The Spanish National Court recently indicted five high-ranking Chinese Communist Party (CCP) officials – former Communist Party head Jiang Zemin and his followers Luo Gan, Bo Xilai, Jia Qinglin and Wu Guanzheng – on charges of genocide and torture of Falun Gong practitioners. Spokeswoman María Salcedo of Spain's General Department of Foreign Policy for Asia and the Pacific, Ministry for Foreign Affairs and Cooperation, said on November 27, 2009 that Spain is a democratic country and the administration does not interfere with the judiciary.

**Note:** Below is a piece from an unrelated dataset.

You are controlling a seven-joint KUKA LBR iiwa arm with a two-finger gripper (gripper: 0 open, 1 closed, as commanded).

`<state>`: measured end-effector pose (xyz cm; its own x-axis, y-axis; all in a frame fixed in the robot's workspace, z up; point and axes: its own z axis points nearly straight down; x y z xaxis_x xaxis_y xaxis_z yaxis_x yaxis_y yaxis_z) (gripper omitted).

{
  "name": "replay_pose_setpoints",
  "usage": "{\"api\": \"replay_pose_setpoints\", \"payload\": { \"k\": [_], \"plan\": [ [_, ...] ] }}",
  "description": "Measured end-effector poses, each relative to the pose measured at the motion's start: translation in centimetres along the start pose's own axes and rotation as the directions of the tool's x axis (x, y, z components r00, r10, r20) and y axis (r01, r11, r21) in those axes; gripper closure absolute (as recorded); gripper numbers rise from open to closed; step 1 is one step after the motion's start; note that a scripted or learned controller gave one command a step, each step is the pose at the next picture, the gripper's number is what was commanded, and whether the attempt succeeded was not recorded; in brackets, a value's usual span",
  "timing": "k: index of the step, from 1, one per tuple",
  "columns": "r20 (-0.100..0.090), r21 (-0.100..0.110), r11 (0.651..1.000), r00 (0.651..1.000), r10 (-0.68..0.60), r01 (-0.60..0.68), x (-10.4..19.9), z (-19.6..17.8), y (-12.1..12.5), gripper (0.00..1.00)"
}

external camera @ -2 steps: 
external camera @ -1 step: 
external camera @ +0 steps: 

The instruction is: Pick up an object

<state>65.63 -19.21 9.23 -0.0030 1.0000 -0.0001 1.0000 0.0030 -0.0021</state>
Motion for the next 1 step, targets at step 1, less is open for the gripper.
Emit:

The Plaintiff's lawyer Carlos Iglesias confirmed on November 19 that the Spanish National Court issued summons to the five CCP officials and asked them to explain their genocidal conduct, including live organ harvesting from Falun Gong practitioners for lucrative profit. The court can make a default judgment and the defendants would then face international warrants and extradition to Spain, as well as over 20-year prison sentences.
The Spanish court made the decision based on the Universal Jurisdiction of international law. Universal Jurisdiction applies to crimes of genocide, crimes against humanity, war crimes and crimes of aggression. Once the ruling is issued, it has the permanent effect of law.
For this principle to have applied, the crimes of Jiang and the other CCP officials were extremely severe. As a result, any country can punish the defendants. Over a decade ago, the Spanish court asked Britain to extradite Pinochet, the former dictator of Chile.
In 2006, China and Spain signed an extradition treaty. This case is expected to deliver a shock to the CCP regime, which has not yet made any response.